** Exercise requirements **
The exercise calls for exact output of the lines between the one that contains "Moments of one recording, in" and the end of the data, with both ends kept and pictures left out.

(Excerpts from a dataset)
########################################
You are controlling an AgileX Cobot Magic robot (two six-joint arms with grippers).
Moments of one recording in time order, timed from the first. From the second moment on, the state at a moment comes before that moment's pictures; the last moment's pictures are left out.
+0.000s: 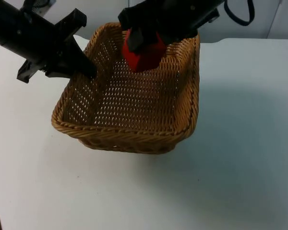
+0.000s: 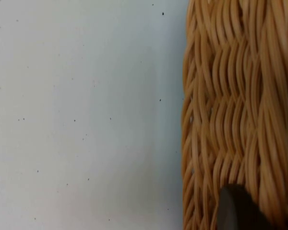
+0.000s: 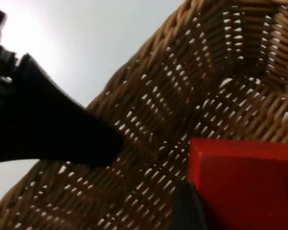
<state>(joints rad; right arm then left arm) 0.59 2.00 -1.52 0.23 0.50 -0.16 -0.08 2.07 -1.31 -1.13 0.89 0.71</state>
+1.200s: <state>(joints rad) 0.25 1.63 -1.52 -0.39 0.75 0.26 -0.08 2.07 -1.31 -1.13 0.89 0.71</state>
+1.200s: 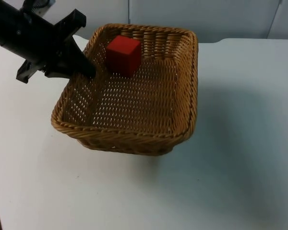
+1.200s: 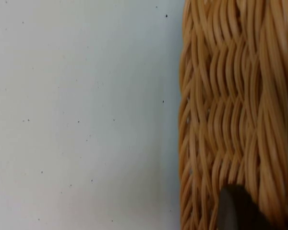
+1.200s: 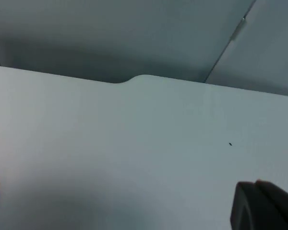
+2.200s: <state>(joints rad) 0.25 1.64 -1.52 -0.34 0.75 0.21 -0.15 2.23 -1.31 -1.29 0.78 0.76</state>
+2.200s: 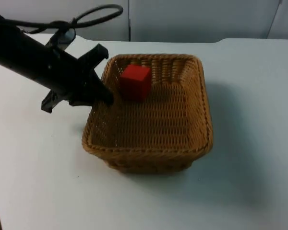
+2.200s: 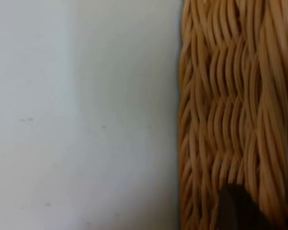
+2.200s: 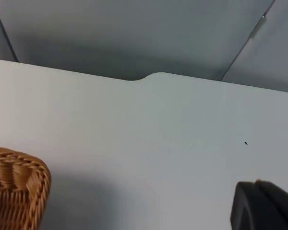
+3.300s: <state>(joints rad) 0.25 1.63 -1.52 -0.36 0.77 0.24 -0.03 1.95 -1.70 -0.84 1.03 0.57</state>
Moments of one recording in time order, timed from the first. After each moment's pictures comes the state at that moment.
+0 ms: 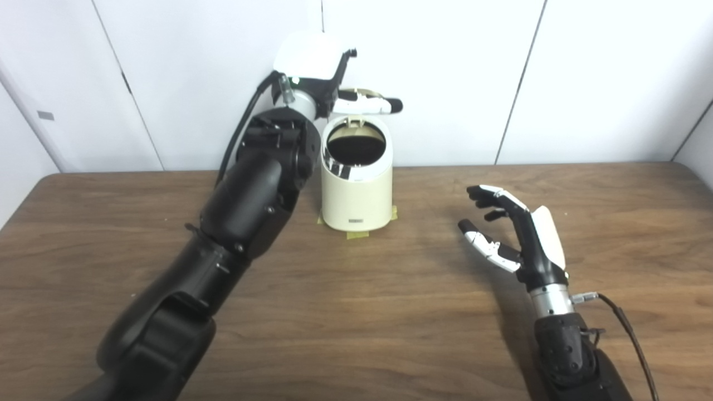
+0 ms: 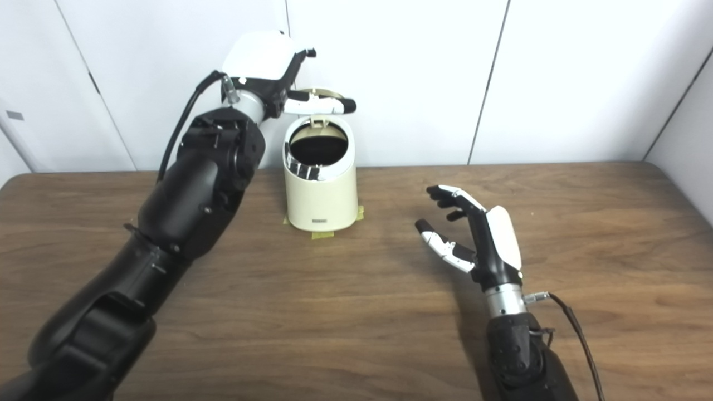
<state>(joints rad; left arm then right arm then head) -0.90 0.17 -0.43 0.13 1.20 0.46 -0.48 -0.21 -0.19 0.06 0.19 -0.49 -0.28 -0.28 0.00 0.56</state>
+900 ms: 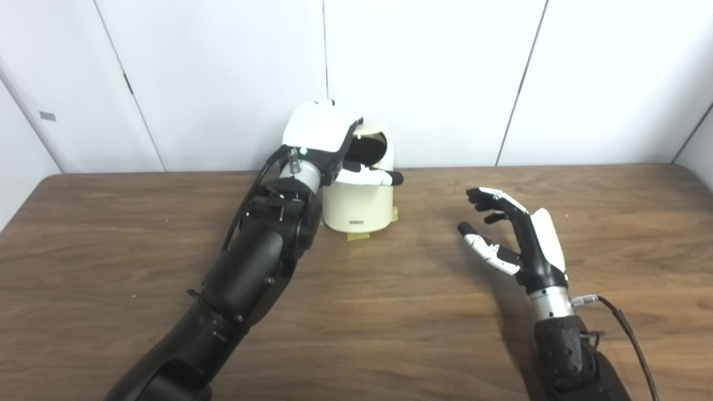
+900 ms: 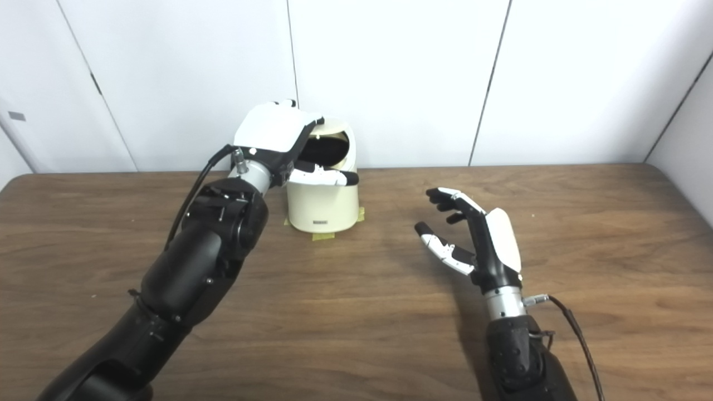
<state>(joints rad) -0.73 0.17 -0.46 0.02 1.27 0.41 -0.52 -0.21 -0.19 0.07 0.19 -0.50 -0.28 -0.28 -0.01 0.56</state>
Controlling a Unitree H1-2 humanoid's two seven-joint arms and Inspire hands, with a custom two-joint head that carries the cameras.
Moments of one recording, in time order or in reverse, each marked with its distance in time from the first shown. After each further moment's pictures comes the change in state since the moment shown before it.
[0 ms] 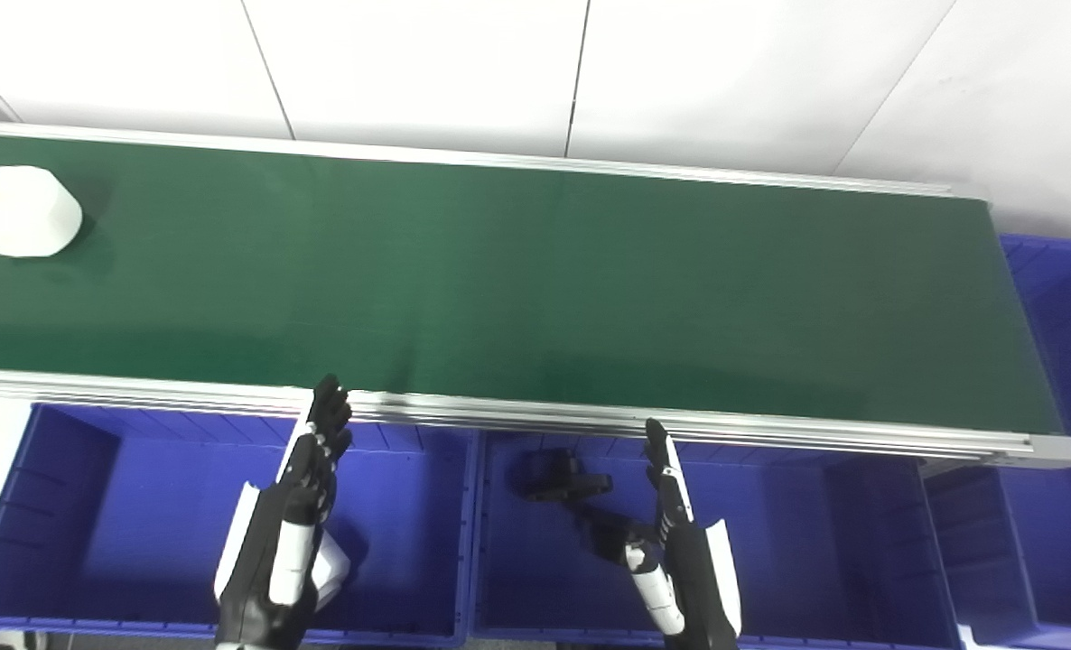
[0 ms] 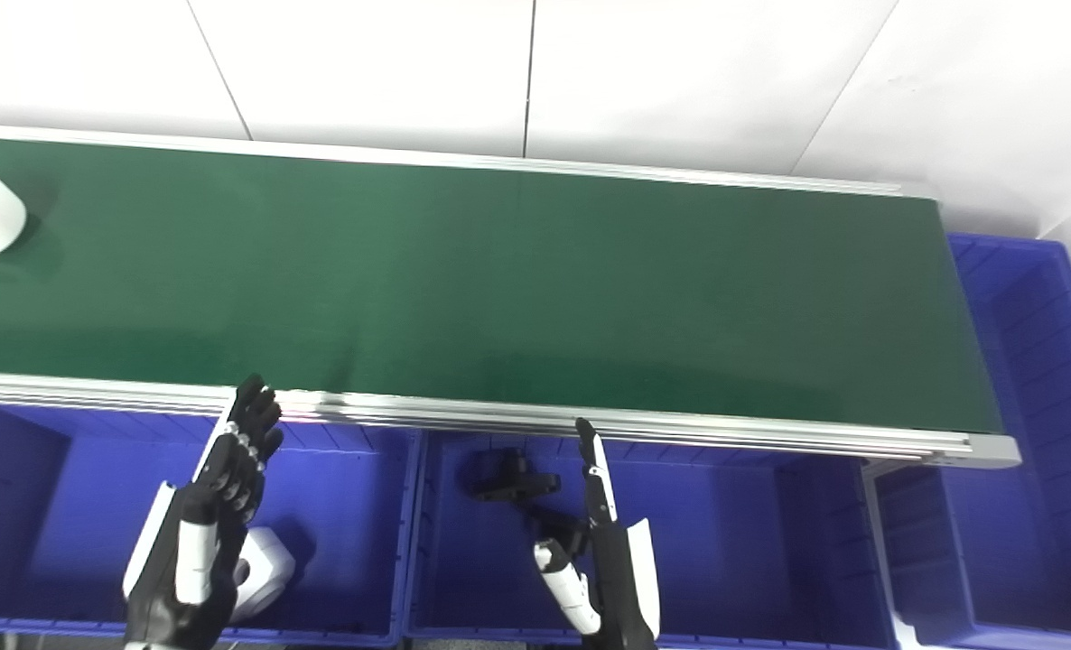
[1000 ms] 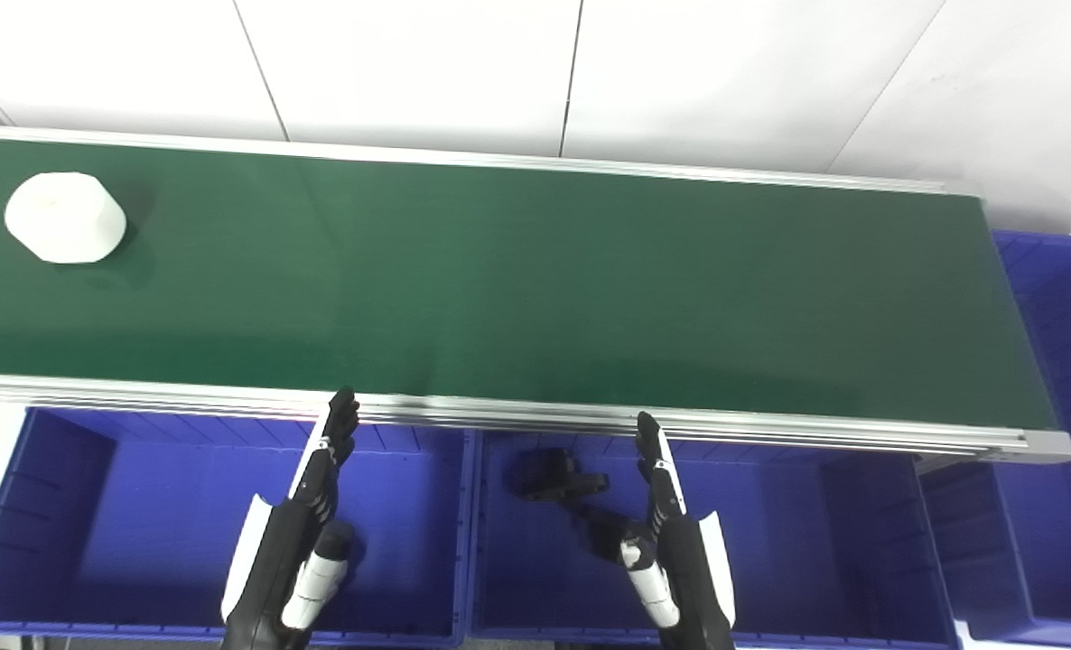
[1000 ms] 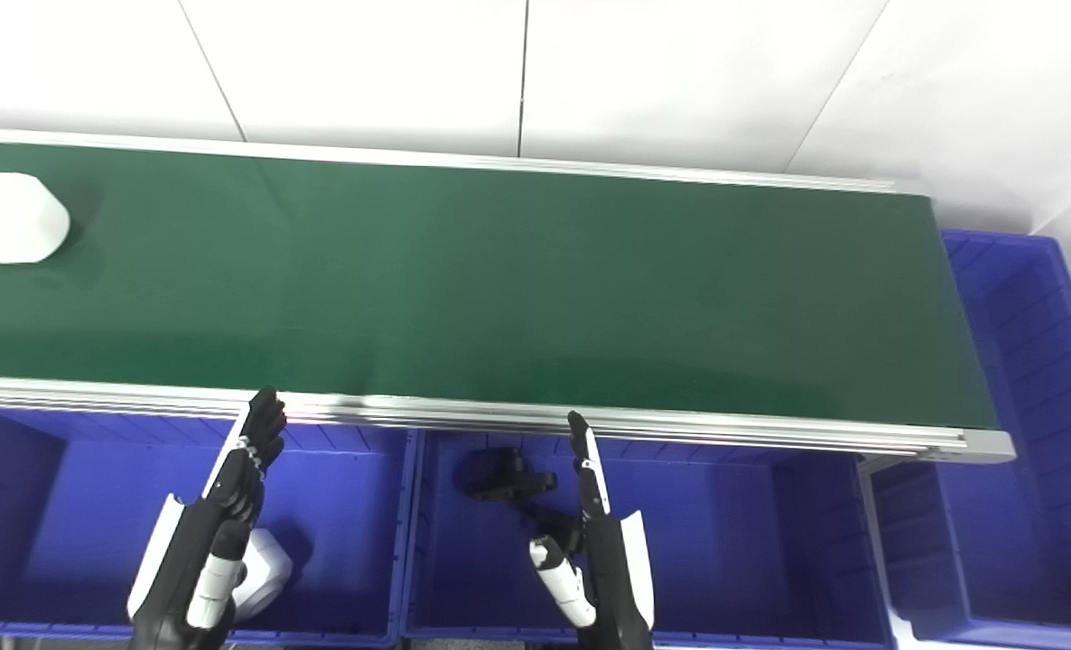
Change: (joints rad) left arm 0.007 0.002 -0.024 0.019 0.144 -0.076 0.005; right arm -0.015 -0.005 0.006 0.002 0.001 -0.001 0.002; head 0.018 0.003
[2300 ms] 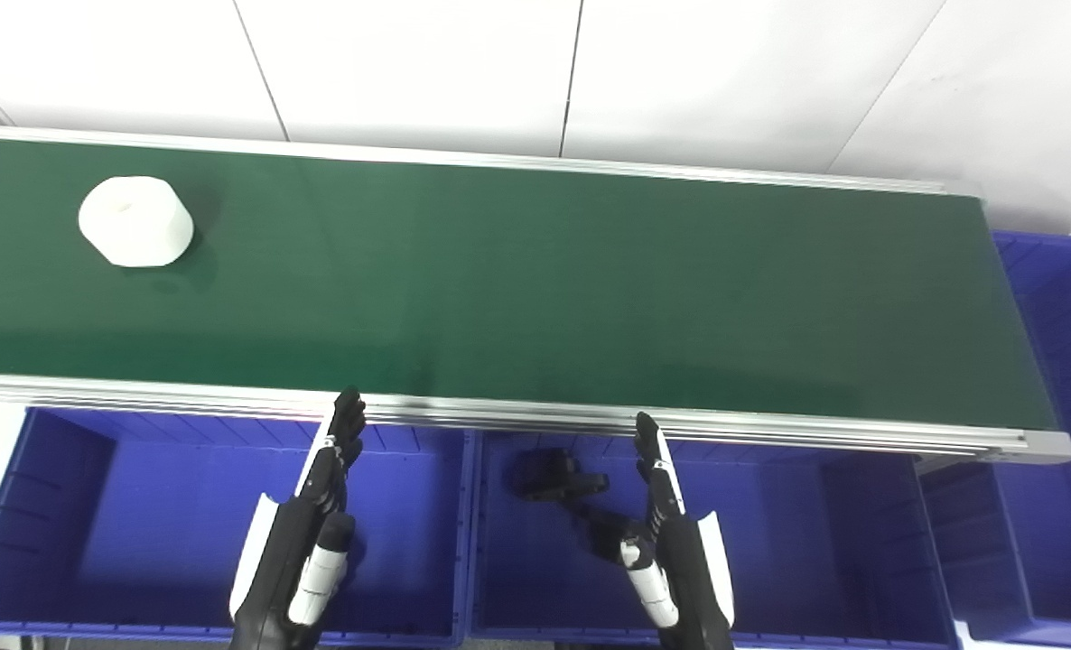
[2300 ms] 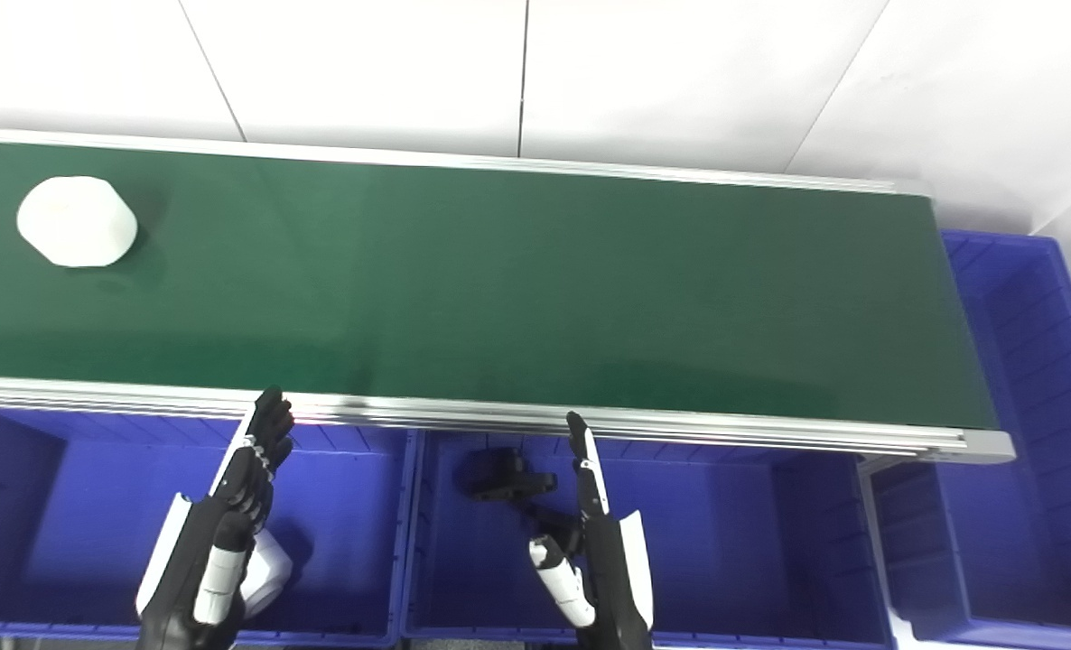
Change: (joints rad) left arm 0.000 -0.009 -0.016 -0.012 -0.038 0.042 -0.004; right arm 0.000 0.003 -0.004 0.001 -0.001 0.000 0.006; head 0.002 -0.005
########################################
** Result below **
Moments of one recording, in time order or in reverse, each marked with its distance in time from the first shown. After each further moment's pictures comes the change in state since the moment shown before it.
[0 ms] 
[0 ms] 
[1000 ms] 
[1000 ms] 
Change: (joints rad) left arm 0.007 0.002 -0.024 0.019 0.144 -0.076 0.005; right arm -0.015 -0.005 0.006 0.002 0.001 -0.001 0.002; head 0.018 0.003
[2300 ms] 
[2300 ms] 
Change: (joints rad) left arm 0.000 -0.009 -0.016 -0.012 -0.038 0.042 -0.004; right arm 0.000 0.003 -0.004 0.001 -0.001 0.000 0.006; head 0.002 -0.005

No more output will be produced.